An engine is attached to a wagon through a shock absorber of length $1.5 \, m$ . The entire system with a total mass of $50000 \, kg$ was moving with a speed of $36 \, kmh^{- 1}$ , when the brakes are applied to bring it to rest.
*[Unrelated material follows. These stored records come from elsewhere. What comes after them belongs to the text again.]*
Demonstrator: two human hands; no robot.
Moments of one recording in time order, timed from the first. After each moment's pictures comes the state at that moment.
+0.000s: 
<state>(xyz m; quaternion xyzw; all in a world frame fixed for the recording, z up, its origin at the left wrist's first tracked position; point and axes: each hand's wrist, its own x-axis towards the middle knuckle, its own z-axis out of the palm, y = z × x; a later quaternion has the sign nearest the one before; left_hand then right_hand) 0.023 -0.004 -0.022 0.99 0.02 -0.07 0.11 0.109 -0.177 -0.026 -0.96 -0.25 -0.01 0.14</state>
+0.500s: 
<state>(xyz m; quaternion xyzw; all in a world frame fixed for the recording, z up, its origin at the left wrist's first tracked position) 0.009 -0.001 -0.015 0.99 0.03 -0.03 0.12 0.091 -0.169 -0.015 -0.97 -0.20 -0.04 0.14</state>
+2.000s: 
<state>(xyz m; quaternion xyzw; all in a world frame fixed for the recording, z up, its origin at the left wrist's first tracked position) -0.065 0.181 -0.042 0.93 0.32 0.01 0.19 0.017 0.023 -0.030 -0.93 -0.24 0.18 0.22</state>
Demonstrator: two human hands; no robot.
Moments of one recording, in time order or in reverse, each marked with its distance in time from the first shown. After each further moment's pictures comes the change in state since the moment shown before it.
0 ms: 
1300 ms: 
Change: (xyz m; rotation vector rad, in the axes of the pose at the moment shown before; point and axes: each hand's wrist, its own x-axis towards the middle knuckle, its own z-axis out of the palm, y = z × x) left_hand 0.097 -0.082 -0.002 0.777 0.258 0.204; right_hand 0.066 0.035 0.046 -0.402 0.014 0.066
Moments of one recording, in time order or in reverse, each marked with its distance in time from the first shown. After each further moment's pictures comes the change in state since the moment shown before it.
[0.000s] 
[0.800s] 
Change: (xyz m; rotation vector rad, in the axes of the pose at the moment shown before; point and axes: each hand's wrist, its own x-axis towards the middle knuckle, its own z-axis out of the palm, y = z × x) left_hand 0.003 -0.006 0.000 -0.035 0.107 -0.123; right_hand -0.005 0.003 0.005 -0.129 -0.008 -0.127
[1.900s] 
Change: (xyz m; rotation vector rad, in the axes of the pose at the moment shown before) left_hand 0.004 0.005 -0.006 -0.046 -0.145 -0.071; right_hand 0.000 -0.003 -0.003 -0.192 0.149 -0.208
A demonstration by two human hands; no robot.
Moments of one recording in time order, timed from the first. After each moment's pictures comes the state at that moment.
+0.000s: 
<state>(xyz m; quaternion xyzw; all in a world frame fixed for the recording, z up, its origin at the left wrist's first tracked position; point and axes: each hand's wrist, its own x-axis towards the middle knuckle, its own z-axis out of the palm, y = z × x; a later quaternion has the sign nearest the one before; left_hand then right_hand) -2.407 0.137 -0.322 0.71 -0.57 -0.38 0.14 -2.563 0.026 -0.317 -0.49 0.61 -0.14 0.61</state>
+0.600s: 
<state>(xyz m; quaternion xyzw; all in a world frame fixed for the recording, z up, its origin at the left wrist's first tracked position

In this process, the spring of the shock absorber gets compressed by $1.0 \, m$ . If $90 \, \%$ of the energy of the wagon is lost due to friction, the spring constant is

• A. $5.0 \times 10^{5} \, \, \text{N/m}$
• B. $4.0 \times 10^{5} \, \, \text{N/m}$
• C. $1.0 \times 10^{5} \, \, \text{N/m}$
• D. $2.0 \times 10^{5} \, \, \text{N/m}$

Answer 1

Answer: (A)

Mass of the system $\left(\right. m \left.\right) = 50000 \, \, \text{kg}$
Speed of the system $\left(\right. v \left.\right) = 36 \, \, \text{km/h}$
$= 3 6 \times \frac{5}{1 8} \text{m/s} \left(\because 1 \text{km/h} = \frac{5}{1 8} \text{m/s}\right)$
$= 10 \, \, \text{m/s}$
Compression of the spring $\left(\right. x \left.\right) = 1.0 \, \, \text{m}$
$\text{KE of the system} = \frac{1}{2} \text{mv}^{2}$
$= \frac{1}{2} \left(\times 5 0 0 0 0 \times \left(\right. 1 0 \left.\right)^{2}$
$= 25000 \times 100 \, \, \text{J}$
$= 2.5 \times 10^{6} \, \, \text{J}$
Since, 90% KE of the system is lost due to friction, therefore kinetic energy transferred to shock absorber,
$= \, 10 \% , \, \, K E_{t o t a l} = \frac{10}{100} \times 2.5 \times 10^{6} \text{J} = 2.5 \times 10^{5} \text{J}$
This K.E. is converted in to spring energy
$2.5 \times 10^{5} = \frac{1}{2} k x^{2}$
$2.5 \times 10^{5} = \frac{1}{2} \times k \times 1^{2}$
$k = 5.0 \times 10^{5} \, \, \text{N/m}$